John Wolf, the CEO of the Northwest Seaport Alliance, which oversees the operations of both the ports of Seattle and Tacoma, said the alliance also has to sit back and watch the contract talks. The organization doesn’t expect those talks to actually start until April at the earliest.

“They’re pretty tight-lipped about it and that’s frustrating for us, because we’d like to see it sooner rather than later,” Wolf said.

Wolf said the biggest issue labor might bring up in the talks is automation — something that hasn’t happened at Pacific Northwest ports yet.

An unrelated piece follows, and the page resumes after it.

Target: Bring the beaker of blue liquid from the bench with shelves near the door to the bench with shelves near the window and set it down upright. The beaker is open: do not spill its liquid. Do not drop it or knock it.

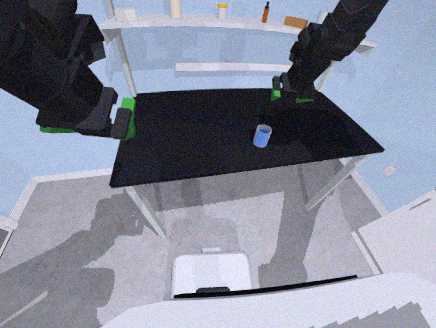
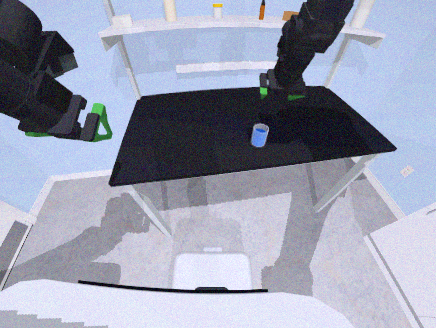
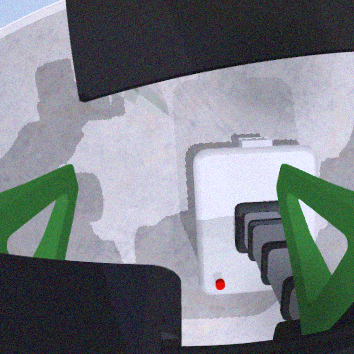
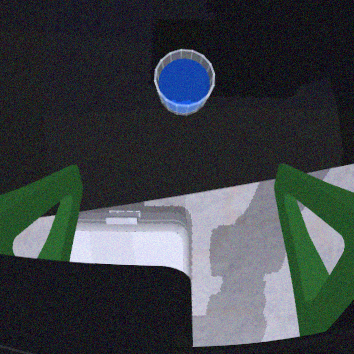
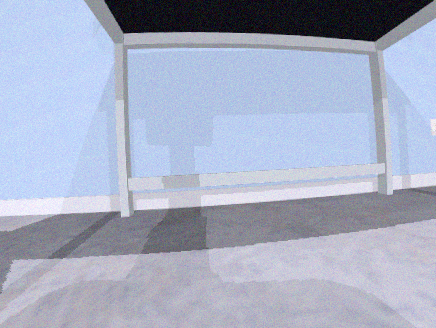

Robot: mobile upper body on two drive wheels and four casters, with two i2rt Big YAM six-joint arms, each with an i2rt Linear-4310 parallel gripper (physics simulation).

“I don’t believe wages and benefits are going to be a big deal because the labor force recognizes that they’re paid well, and their benefit package is rich,” he said. “What they’re worried about is jobs and preservation of their jobs. And when they see automation, they see a reduction in jobs.”

However, automation and technology are not the same things, Wolf noted, and labor has been very open to the expanded use of technology — such as bar code readers scanning trucks on their way in so those trucks don’t have to stop — to speed up port operations and make them more efficient.

The last time the two sides sat down to reach a new contract in 2014, the talks lasted for months and required federal intervention to conclude, Wolf said. He was, however, unwilling to speculate on what effect lengthy contract talks could have on summer and fall exports.

“So we’re going to watch it closely, but it’s going to be a sticky conversation,” he said.